The most revealing moment in any usability session is when a participant stares at a navigation menu for eight seconds and then clicks the wrong link. Not because the label is badly written, but because it means something different to them than it does to the person who wrote it. You cannot guess your way out of that problem. You have to watch it happen.
The second thing I have learned is that accessibility and usability are the same conversation. Business owners often treat WCAG compliance as a legal checkbox. In practice, every accessibility fix, whether it is a clearer focus indicator or a properly labelled form field, makes the site easier for everyone. Users with slow connections, older devices, or simply a bad day benefit from the same improvements as users with disabilities.

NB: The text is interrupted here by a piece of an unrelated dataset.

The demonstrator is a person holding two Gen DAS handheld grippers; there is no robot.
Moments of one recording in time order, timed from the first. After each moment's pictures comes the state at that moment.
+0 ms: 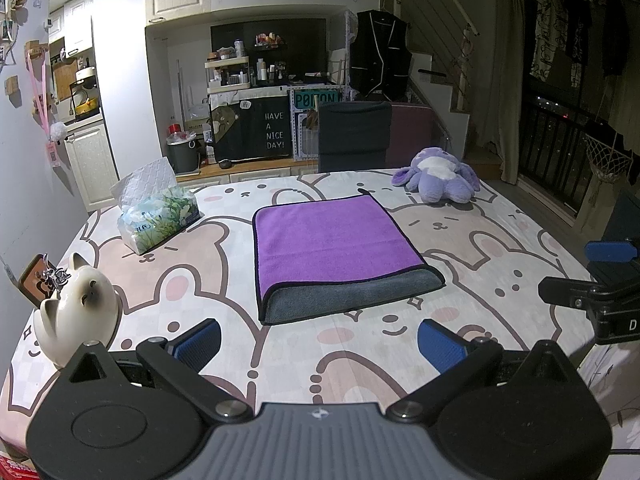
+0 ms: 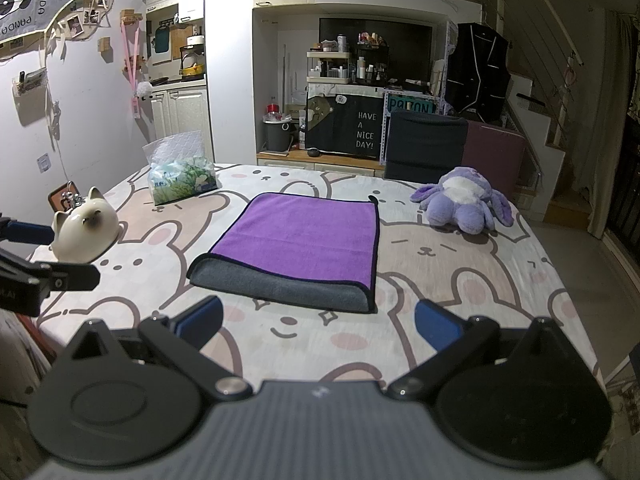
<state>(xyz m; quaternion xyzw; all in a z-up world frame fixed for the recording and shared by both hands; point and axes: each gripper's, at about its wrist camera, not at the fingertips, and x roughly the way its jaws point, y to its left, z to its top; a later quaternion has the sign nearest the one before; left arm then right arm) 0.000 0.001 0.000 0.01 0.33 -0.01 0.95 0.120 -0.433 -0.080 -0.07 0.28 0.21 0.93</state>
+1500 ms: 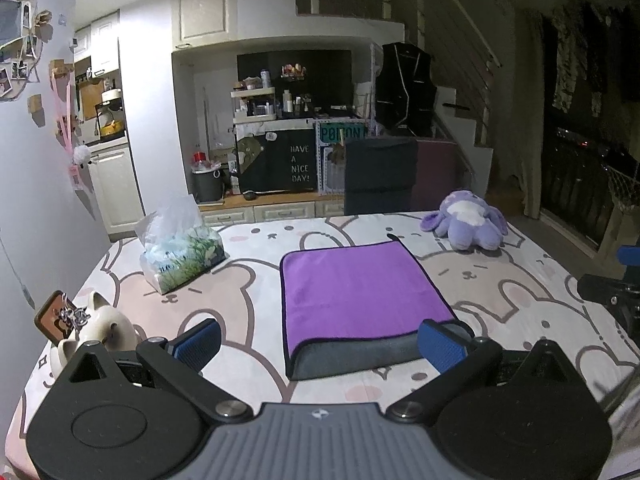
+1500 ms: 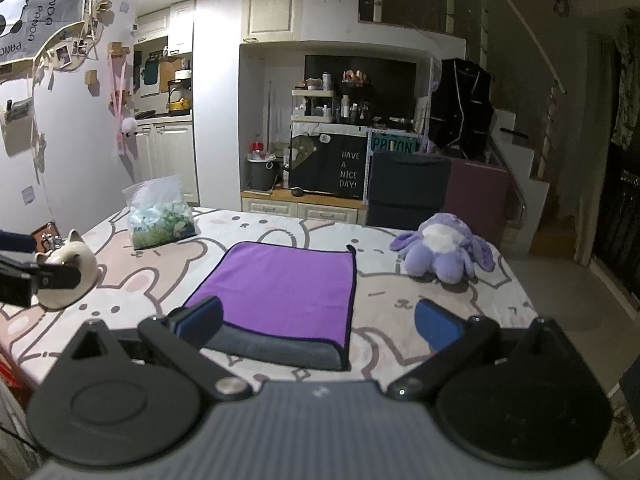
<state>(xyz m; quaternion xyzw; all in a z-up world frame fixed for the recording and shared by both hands) 0.036 0.012 0.024 0.01 0.27 0.03 0.96 0.142 -0.436 -0.065 -0.06 0.22 0.19 0.95</state>
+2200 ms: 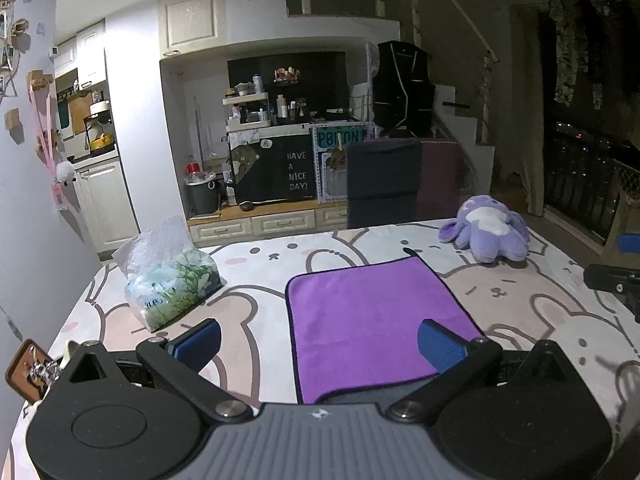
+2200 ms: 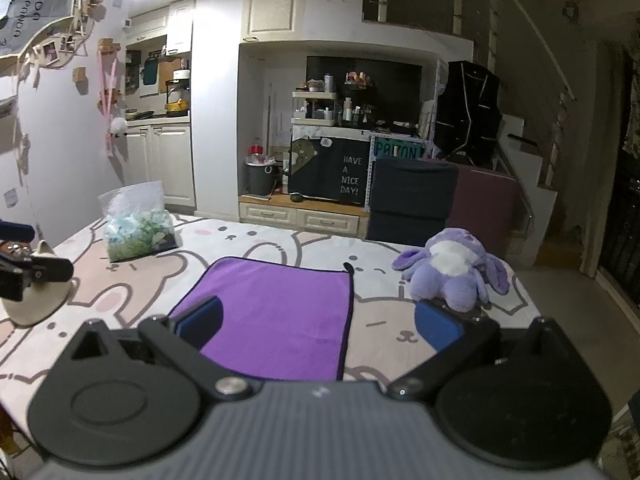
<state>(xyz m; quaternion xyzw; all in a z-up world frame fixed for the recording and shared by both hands) 0.129 0.035 0.005 0.03 0.26 0.02 0.96 0.216 -0.424 -0.079 -0.07 0.21 0.20 0.95</state>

The third lesson is about pace. Small, focused rounds of testing feel less impressive than a big quarterly audit. But they produce better websites. You fix something, you test it, you confirm it works, and you move on. That rhythm builds confidence in your team and trust with your users.
If you are a business owner reading this and you have never watched a real person try to use your website, that is the single most useful thing you can do this week. Book five participants, write four tasks, and press record. What you see will change how you think about your site permanently.
— Kukoo
How Kukoocreative can help you build a more usable website
At Kukoocreative, we have spent over a decade helping business owners create websites that people actually want to use. We combine design expertise with a structured approach to usability, so every decision we make is grounded in how your users think and behave.

If you are ready to move beyond guesswork and build a site that genuinely works for your audience, our web design process for Leeds businesses walks you through exactly how we approach usability-focused design from the first brief to the final launch. Whether you need a full redesign or targeted improvements to an existing site, we would love to be part of your story. Get in touch and let us show you what a well-designed, user-tested website can do for your business.
FAQ
What is website usability and why does it matter?
Website usability is defined as how effectively and satisfyingly users can complete tasks on your site. Poor usability leads directly to higher bounce rates, fewer enquiries, and lost revenue.
How many participants do I need for usability testing?
Five participants per round is the recommended starting point. Three rounds of five users each identify roughly 85% of usability issues while keeping the process manageable and cost-effective.
Should accessibility testing be separate from usability testing?
Usability and accessibility should be tested together because users experience them as one interface. Combining both in the same session improves efficiency and captures a fuller picture of barriers to task completion.
What is the difference between moderated and unmoderated usability testing?
Moderated testing involves a facilitator observing and probing participants in real time, which is ideal for complex flows. Unmoderated testing uses platforms like Maze or UserTesting to collect independent participant behaviour at scale.
How often should I run usability tests on my website?
Run a short round of usability testing after every significant design change or content update. Small, iterative rounds validate fixes faster and more reliably than waiting for a large annual review.